Go through the material below and please tally the lines that hold the word "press"; the number alone is the answer.

··· PROVIDED INFORMATION

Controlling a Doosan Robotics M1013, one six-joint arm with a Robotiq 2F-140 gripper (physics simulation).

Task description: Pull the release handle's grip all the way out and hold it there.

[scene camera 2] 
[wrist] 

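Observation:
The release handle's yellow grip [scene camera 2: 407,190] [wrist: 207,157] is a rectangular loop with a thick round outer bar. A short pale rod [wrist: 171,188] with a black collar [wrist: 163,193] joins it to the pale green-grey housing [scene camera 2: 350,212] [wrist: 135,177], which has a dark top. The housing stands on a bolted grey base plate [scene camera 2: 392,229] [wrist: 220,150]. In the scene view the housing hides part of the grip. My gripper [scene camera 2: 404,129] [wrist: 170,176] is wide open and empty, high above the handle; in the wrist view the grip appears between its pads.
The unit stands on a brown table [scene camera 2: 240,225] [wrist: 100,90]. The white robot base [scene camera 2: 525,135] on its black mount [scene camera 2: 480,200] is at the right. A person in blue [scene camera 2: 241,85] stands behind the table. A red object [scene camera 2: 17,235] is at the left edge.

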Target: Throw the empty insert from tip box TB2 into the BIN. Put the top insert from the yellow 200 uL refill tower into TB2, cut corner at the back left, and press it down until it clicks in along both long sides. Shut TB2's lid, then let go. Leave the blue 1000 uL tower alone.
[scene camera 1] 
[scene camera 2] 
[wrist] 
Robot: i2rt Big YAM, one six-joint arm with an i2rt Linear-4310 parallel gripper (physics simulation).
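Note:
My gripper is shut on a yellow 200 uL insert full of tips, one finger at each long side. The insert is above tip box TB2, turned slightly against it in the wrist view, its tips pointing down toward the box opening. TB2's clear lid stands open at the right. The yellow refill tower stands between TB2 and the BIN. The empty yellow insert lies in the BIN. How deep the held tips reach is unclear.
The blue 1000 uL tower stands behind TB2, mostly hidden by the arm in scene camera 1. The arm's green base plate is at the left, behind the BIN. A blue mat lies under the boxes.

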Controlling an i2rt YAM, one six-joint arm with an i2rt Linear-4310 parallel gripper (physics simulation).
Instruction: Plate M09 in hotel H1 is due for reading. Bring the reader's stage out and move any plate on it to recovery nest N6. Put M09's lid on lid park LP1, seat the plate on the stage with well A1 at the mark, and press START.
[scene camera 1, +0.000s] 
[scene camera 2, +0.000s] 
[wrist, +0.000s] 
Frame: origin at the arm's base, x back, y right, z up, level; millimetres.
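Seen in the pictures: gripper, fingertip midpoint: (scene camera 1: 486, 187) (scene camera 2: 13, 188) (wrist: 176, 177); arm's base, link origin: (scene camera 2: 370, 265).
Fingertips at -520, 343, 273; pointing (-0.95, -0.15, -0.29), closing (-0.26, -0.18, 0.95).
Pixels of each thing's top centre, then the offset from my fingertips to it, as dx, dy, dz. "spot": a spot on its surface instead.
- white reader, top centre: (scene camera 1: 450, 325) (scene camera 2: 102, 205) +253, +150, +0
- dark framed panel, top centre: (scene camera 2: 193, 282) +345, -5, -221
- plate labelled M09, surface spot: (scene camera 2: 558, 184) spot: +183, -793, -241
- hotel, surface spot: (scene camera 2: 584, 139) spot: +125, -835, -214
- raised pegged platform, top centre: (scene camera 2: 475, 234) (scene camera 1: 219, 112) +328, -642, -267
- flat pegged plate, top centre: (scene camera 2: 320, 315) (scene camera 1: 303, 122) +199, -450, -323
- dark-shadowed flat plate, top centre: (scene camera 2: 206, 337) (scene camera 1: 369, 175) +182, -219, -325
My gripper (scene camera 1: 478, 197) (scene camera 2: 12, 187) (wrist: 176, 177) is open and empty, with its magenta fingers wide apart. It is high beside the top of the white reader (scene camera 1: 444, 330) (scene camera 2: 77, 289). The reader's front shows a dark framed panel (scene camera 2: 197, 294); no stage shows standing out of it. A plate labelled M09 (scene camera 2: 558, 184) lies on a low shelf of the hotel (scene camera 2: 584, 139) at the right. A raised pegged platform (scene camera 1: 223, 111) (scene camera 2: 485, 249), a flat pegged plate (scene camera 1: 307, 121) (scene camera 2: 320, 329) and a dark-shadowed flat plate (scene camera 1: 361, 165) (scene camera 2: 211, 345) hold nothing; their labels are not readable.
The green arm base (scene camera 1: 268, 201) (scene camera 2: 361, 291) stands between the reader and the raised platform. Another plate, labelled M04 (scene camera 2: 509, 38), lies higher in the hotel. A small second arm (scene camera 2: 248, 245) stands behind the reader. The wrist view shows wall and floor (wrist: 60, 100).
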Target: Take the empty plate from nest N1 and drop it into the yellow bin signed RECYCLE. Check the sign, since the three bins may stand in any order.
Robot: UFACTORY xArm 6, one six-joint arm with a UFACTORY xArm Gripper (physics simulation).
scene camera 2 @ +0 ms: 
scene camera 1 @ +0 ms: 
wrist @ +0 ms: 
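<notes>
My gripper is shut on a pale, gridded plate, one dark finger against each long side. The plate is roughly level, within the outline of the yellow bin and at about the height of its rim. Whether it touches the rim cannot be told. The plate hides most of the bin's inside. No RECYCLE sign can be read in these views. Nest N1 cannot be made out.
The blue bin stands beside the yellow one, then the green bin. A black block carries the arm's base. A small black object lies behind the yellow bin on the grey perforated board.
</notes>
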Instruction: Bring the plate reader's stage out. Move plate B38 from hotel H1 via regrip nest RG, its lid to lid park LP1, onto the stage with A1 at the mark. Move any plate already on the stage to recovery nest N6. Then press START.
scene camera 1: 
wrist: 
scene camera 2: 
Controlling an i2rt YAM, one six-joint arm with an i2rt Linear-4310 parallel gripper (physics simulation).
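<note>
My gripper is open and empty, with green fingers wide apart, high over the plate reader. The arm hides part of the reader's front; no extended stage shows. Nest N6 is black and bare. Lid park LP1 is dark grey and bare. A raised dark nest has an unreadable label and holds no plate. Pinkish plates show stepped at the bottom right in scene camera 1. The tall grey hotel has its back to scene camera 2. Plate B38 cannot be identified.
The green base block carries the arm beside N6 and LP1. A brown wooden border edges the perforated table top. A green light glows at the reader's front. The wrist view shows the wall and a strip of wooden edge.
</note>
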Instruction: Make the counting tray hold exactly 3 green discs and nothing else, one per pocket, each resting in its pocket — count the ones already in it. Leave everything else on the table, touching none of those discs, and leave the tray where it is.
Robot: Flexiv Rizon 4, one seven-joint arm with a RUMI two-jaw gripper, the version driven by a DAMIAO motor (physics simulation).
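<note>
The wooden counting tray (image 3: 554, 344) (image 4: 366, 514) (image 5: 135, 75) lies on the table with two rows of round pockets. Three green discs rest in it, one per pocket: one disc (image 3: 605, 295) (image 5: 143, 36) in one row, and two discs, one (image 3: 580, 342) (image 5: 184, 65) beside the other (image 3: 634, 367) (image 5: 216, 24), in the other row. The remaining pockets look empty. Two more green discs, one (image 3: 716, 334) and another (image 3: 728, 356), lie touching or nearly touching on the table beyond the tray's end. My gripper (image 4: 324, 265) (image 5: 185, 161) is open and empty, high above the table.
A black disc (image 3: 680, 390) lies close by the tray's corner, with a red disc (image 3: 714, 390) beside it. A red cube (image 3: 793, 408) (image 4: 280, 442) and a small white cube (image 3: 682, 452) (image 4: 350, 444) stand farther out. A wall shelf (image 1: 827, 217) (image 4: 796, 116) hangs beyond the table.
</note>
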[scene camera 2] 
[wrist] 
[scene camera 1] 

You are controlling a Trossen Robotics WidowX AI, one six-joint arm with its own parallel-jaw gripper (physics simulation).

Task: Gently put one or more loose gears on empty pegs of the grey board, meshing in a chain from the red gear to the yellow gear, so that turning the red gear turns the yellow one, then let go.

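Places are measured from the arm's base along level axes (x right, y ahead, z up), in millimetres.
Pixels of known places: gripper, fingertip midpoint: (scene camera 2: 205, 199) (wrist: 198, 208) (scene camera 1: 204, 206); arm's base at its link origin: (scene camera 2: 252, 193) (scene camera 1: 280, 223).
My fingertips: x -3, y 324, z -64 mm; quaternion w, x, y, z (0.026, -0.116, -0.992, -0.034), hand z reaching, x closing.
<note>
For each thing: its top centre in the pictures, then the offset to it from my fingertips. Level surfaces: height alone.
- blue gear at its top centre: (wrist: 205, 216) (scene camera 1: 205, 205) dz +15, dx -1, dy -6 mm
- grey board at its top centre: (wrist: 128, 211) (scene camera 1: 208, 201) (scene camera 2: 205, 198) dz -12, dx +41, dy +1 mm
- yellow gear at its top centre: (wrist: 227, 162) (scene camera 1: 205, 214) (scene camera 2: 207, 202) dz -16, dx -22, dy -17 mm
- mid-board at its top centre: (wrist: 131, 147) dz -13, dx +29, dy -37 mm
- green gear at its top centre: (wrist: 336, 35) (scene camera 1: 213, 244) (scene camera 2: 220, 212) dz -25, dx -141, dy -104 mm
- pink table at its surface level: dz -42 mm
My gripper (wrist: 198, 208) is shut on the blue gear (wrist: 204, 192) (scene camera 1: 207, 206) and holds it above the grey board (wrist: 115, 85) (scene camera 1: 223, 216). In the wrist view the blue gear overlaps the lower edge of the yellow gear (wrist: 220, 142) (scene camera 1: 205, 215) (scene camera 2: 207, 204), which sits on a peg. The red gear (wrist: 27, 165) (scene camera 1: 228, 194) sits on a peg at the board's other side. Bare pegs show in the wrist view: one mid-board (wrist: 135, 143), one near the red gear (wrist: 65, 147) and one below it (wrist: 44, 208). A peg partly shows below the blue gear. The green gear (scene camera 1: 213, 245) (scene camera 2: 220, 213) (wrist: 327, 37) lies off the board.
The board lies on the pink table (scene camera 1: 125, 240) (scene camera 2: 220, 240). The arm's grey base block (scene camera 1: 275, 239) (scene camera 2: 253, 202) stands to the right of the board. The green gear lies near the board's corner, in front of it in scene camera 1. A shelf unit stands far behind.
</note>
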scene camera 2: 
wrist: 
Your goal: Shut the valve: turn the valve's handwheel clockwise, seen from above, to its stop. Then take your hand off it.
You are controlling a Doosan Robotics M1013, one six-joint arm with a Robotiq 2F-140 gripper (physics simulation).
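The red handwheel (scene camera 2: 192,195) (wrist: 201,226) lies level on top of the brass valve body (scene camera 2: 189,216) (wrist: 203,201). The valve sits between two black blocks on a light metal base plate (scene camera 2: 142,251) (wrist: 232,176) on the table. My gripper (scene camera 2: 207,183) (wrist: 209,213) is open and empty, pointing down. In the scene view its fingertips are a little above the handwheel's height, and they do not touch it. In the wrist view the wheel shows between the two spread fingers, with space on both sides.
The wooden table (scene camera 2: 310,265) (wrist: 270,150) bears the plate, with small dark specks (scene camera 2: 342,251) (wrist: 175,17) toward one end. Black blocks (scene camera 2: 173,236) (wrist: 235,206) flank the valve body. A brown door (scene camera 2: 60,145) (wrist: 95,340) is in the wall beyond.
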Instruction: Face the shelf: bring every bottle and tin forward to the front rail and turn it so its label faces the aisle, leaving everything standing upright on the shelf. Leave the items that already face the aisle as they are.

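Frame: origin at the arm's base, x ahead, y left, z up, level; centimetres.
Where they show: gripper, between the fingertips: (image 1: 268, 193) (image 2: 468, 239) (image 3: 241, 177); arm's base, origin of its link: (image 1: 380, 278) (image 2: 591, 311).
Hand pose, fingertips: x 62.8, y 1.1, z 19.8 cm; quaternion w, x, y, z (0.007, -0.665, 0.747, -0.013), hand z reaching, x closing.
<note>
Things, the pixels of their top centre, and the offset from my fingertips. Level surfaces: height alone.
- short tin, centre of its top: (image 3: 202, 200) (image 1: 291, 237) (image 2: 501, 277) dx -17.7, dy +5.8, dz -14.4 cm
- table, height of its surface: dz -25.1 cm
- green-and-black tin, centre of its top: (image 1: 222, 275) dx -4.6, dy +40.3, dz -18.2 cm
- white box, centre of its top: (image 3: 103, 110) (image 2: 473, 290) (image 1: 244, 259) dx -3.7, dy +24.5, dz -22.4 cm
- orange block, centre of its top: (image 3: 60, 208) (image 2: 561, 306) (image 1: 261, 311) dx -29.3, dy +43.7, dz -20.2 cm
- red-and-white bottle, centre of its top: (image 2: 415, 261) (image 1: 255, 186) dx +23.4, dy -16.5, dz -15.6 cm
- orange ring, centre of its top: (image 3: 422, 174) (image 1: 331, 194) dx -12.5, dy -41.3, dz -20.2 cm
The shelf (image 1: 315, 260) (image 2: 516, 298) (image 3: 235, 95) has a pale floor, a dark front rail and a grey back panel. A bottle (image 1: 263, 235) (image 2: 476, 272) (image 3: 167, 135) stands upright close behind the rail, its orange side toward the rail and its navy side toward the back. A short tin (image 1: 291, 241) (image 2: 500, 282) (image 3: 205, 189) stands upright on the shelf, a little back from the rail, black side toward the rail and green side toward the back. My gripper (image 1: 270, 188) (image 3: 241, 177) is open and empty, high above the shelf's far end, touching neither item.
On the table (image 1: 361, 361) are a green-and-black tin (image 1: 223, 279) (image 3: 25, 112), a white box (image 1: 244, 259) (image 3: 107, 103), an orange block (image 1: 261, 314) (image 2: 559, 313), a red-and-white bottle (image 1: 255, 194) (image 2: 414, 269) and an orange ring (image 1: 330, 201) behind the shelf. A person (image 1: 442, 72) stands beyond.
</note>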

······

_YOUR SOLUTION_. 3